The difference with Monarch: Legacy of Monsters is that it’s a series, so it has time to flesh out the characters. They are the main focus. It’s not a show about Godzilla. It’s a show about the people who live in Godzilla’s universe and how they get wrapped up in a mystery surrounding Monarch, the secret organization created in the 40s to hunt and study the MUTO (massive unidentified terrestrial organisms). There are giant monsters, but they’ve been used sparingly so far in the first 3 episodes available exclusively on Apple TV.

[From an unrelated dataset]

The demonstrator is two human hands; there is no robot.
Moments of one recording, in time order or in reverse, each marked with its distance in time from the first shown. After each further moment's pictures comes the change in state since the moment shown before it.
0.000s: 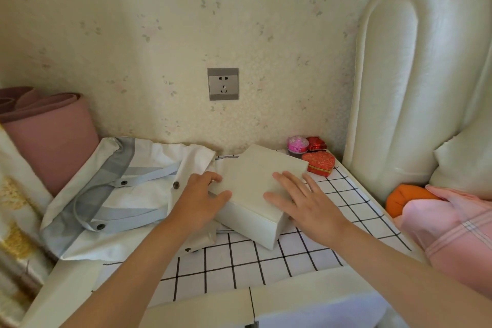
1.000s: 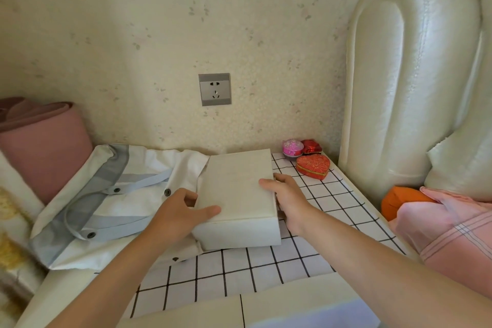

The show gets to take time to explore the human impact of these giant monsters in ways the movies usually skip over. One character in the series, Cate (Anna Sawai) was on the San Francisco bridge that Godzilla walked through in the Godzilla movie from 2014. We see her flashback to a shocking and tragic incident on the bridge as well as the traumatizing effect it had on her, all while she’s trying to process a surprising connection to another character discovered while trying to find her missing father.
Monarch: Legacy of Monsters has a similar vibe to LOST in a lot of ways, particularly through mysterious happenings on strange islands and time jumps that tell the story from the past and the present, with Wyatt and Kurt Russell playing the same character in two different time periods — one from the 1950s and another from 2015, just after the events of the 2014 movie. This approach, combined with likable actors played by good actors, gives the writers enough to work with to keep the show interesting without having a MUTO show up every 5 minutes. When the MUTOs do show up, the impact is even greater because the writers are taking time to develop the characters.
If you want a show with 60 minutes of people screaming as giant monsters duke it out in Tokyo, then Monarch: Legacy of Monsters is probably not for you. But if you’re a fan of character development and want to explore some human drama in the MonsterVerse with characters who also get to do their fair share of screaming, then this show should definitely be on your must-watch list.